+++ Information shown

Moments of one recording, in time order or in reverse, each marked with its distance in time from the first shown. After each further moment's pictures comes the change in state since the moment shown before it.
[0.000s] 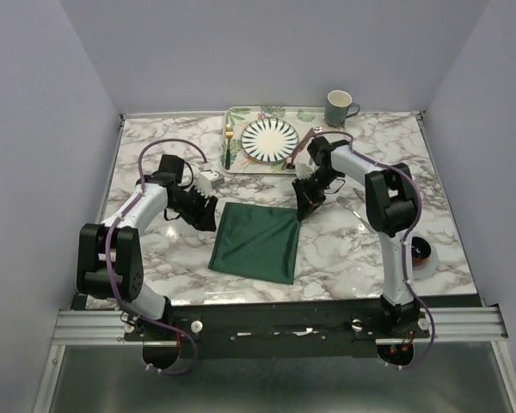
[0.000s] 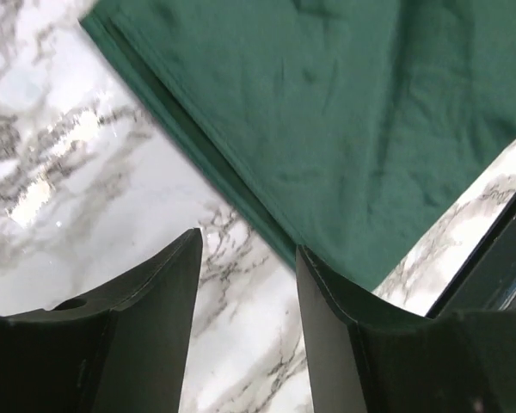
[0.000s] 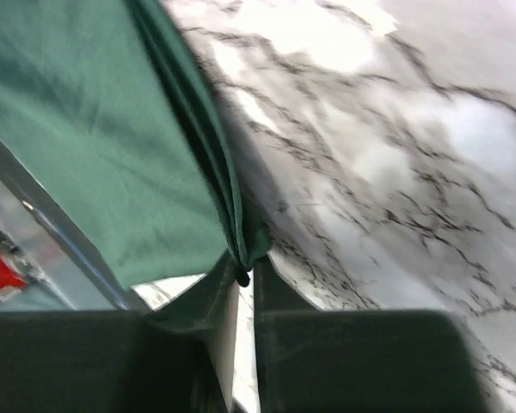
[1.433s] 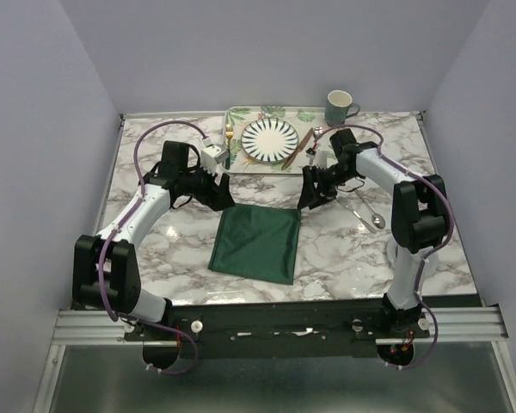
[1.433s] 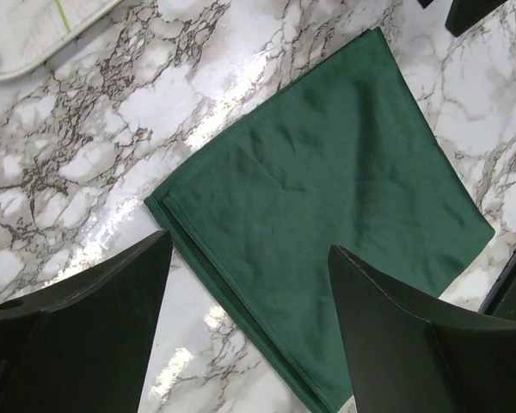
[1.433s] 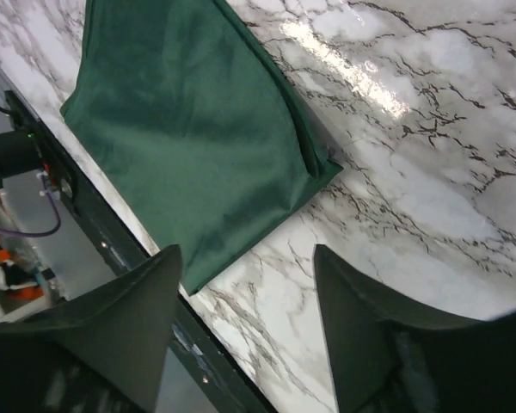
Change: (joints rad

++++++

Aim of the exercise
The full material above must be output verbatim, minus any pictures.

Output for this exercise
Moments of one recording, in time order or in reverse, each marked with its distance in time from the first shown. After each further moment's pictures comes the change in state since the moment shown before it.
[0.000s] 
[0.000s] 
[0.000s] 
[1.433s] 
[1.433s] 
[1.433s] 
Change: (joints rad

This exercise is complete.